• ABOUT THIS TASK:
Please write out exactly the lines of the data below from the line holding "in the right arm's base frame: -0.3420" through the line holding "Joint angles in", and leave out the rest.

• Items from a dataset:
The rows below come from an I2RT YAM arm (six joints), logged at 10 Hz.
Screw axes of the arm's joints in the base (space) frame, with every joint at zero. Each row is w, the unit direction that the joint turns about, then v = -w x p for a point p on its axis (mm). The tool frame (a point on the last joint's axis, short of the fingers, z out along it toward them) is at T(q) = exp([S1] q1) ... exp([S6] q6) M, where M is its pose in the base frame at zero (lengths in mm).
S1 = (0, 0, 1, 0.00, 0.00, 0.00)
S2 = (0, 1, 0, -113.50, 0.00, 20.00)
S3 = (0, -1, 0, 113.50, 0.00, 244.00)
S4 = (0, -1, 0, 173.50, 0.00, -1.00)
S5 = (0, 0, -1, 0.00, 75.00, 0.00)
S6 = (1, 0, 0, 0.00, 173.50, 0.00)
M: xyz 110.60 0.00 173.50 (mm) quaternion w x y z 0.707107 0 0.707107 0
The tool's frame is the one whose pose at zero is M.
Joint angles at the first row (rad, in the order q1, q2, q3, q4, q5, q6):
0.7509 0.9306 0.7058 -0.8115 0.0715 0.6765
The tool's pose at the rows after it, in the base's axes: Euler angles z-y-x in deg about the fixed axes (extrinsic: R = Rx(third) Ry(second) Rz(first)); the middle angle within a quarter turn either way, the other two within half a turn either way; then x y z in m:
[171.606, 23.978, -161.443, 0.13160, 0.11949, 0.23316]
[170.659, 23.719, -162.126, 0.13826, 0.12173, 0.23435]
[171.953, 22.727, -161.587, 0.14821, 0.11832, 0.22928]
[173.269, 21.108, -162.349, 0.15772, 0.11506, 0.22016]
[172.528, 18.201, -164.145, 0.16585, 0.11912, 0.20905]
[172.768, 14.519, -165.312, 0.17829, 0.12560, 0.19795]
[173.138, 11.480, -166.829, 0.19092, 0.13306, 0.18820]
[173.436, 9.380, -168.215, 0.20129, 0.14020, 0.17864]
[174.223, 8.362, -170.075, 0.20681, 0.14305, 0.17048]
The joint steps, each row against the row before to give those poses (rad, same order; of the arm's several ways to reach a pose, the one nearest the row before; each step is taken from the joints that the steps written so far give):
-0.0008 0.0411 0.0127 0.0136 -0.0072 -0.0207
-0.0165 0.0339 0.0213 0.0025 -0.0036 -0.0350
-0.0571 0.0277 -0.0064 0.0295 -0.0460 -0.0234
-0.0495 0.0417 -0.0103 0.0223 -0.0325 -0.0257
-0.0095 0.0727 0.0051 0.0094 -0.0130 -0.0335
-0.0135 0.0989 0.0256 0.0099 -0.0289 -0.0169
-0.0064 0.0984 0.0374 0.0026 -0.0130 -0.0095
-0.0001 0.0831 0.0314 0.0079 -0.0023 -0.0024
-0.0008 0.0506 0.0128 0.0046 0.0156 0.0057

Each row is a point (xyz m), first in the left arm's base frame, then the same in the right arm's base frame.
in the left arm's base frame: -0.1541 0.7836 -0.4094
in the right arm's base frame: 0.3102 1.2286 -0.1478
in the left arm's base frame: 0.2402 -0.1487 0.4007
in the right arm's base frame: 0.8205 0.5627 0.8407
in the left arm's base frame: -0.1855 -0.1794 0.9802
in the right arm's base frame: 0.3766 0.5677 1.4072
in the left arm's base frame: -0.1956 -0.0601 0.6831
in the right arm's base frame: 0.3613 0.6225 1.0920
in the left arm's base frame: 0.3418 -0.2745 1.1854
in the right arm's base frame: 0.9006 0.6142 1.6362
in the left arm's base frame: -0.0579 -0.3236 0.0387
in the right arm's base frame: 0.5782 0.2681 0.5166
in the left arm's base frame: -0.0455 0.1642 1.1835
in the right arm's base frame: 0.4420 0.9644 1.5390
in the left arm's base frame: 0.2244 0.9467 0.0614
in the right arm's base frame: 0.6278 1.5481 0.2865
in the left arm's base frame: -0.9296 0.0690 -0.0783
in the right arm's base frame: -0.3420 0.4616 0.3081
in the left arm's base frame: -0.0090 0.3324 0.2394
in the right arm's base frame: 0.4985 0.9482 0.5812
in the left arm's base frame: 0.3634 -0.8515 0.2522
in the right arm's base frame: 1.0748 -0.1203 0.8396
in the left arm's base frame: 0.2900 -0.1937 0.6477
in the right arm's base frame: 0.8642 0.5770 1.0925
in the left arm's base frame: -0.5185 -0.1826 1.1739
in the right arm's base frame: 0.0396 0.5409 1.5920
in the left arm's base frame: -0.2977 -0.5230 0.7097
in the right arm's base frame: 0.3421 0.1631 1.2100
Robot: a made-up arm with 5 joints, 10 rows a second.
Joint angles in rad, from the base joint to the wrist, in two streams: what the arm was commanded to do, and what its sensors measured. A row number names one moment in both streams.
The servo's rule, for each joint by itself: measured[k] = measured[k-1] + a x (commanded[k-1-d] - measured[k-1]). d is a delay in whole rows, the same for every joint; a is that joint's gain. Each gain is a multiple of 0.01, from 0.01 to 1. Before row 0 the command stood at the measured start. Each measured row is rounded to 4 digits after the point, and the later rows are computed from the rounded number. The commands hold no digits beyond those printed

• RESULT OF THIS EXERCISE:
in the right arm's base frame: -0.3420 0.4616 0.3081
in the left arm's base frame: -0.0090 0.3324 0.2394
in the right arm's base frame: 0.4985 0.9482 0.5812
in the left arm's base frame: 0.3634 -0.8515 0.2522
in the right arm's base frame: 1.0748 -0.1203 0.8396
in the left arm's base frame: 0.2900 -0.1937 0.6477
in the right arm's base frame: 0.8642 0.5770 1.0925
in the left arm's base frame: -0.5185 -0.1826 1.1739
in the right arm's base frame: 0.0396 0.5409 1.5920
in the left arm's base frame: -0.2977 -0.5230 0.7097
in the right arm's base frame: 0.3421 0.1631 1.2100
Robot: a made-up arm with 5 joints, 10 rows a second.
Joint angles in rad, from the base joint to the wrist, in two streams: what the arm was commanded to do, and what its sensors measured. A row number names one moment in both streams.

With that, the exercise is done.